As an example, let's try a simple prompt to extract specific information from a piece of text.
Prompt:
Extract the name of places in the following text.
Desired format:
Place: <comma_separated_list_of_places>
Input: "Although these developments are encouraging to researchers, much is still a mystery. “We often have a black box between the brain and the effect we see in the periphery,” says Henrique Veiga-Fernandes, a neuroimmunologist at the Champalimaud Centre for the Unknown in Lisbon. “If we want to use it in the therapeutic context, we need to understand the mechanism."
Output:
Place: Champalimaud Centre for the Unknown, Lisbon
The input text is obtained from this Nature article.
Avoid Impreciseness
Given the tips above about being detailed and improving format, it's easy to fall into the trap of wanting to be too clever about prompts and potentially creating imprecise descriptions. It's often better to be specific and direct. The analogy here is very similar to effective communication -- the more direct, the more effective the message gets across.
For example, you might be interested in learning the concept of prompt engineering. You might try something like:
Explain the concept of prompt engineering. Keep the explanation short, only a few sentences, and don't be too descriptive.
It's not clear from the prompt above how many sentences to use and what style. You might still somewhat get good responses with the above prompts but the better prompt would be one that is very specific, concise, and to the point. Something like:
Use 2-3 sentences to explain the concept of prompt engineering to a high school student.
To do or not to do?
Another common tip when designing prompts is to avoid saying what not to do but say what to do instead. This encourages more specificity and focuses on the details that lead to good responses from the model.
Here is an example of a movie recommendation chatbot failing at exactly what I don't want it to do because of how I wrote the instruction -- focusing on what not to do.
Prompt:
The following is an agent that recommends movies to a customer. DO NOT ASK FOR INTERESTS. DO NOT ASK FOR PERSONAL INFORMATION.
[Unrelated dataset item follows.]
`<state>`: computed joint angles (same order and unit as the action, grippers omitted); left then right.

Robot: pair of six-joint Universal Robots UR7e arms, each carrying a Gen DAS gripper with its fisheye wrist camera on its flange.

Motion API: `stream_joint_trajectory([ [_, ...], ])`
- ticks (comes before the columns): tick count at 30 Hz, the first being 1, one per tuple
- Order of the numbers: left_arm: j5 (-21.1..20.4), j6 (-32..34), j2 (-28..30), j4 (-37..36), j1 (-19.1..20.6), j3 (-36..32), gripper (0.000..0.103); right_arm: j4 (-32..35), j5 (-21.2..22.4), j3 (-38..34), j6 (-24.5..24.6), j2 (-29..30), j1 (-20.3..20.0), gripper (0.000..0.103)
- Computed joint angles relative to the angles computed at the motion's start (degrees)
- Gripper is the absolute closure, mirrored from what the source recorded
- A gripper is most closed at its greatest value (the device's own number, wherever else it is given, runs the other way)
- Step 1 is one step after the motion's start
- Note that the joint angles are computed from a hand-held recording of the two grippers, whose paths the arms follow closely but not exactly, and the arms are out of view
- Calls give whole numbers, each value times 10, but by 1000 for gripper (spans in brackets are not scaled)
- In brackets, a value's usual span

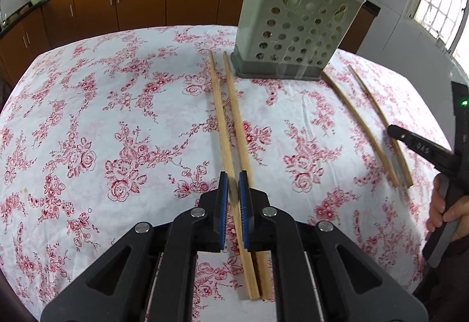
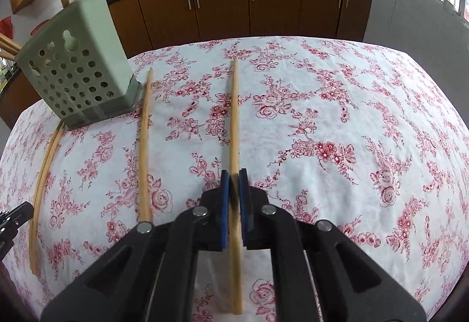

Customer: Please recommend a movie based on my interests.
Agent:
Output:
Sure, I can recommend a movie based on your interests. What kind of movie would you like to watch? Do you prefer action, comedy, romance, or something else?
Here is a better prompt:
Prompt:
The following is an agent that recommends movies to a customer. The agent is responsible to recommend a movie from the top global trending movies. It should refrain from asking users for their preferences and avoid asking for personal information. If the agent doesn't have a movie to recommend, it should respond "Sorry, couldn't find a movie to recommend today.".
Customer: Please recommend a movie based on my interests.
Agent:
Output:
Sorry, I don't have any information about your interests. However, here's a list of the top global trending movies right now: [list of movies]. I hope you find something you like!
Some of the examples above were adopted from the "Best practices for prompt engineering with OpenAI API" article.